The word "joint" may appear in some of the lines below. State how many lines contain it, and write only that number.

##### Data for the task

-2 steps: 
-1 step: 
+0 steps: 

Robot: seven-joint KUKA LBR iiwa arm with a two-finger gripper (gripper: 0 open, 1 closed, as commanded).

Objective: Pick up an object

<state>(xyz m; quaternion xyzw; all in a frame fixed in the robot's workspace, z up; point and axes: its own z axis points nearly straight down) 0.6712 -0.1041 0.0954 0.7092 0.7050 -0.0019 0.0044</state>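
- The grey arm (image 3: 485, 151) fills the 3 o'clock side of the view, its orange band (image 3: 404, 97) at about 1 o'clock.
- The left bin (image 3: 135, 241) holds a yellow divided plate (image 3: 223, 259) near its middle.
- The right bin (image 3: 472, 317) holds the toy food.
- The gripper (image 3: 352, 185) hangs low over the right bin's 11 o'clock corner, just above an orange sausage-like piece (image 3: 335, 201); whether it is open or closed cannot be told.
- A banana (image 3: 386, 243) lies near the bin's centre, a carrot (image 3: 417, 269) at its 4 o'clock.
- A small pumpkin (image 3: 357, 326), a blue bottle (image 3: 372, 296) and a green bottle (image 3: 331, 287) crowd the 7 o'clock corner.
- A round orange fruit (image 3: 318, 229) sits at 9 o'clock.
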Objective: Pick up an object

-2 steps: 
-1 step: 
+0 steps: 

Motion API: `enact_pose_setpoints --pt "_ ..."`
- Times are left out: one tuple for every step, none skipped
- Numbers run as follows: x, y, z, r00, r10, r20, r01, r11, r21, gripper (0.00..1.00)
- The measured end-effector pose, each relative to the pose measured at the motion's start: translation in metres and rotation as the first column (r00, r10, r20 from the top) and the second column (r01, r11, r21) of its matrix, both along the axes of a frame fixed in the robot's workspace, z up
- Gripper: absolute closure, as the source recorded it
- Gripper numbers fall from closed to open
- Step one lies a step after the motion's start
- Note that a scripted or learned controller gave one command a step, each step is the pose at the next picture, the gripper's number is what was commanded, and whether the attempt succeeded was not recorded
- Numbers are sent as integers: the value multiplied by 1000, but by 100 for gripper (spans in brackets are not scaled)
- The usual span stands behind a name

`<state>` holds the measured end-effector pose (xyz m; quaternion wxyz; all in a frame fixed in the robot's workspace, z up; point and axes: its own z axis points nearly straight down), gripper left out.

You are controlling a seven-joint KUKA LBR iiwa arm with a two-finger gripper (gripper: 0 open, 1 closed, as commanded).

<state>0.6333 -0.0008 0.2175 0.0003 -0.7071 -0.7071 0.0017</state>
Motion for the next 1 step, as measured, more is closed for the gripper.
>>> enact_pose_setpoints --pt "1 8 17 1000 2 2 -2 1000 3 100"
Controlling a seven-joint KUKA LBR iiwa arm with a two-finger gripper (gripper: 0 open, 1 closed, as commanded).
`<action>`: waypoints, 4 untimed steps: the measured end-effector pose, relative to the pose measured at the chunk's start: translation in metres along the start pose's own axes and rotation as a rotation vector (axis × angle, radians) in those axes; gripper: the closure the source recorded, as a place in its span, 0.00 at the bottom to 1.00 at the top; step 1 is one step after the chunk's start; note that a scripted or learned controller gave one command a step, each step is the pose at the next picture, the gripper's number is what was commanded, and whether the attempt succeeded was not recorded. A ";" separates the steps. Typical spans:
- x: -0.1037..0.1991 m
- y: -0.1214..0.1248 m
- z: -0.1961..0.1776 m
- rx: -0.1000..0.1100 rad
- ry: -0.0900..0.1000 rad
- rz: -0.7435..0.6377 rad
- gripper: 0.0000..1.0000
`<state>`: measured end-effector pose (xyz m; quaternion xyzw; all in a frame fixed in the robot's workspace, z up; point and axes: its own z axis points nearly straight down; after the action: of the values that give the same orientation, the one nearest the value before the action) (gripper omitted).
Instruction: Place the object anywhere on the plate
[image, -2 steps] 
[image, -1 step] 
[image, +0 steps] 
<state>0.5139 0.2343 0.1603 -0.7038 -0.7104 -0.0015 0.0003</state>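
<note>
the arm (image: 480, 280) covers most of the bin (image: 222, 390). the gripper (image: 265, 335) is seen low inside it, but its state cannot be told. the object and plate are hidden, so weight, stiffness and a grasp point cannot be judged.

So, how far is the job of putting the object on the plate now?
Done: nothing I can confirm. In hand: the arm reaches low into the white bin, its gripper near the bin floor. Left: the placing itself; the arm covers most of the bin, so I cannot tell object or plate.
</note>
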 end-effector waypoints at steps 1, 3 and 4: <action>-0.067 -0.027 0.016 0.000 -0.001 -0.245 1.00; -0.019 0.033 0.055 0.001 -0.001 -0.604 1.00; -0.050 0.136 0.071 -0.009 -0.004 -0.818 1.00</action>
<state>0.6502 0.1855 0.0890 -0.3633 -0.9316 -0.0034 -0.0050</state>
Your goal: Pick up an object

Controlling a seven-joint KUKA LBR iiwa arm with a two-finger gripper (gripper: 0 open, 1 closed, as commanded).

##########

**Answer to this task:**
4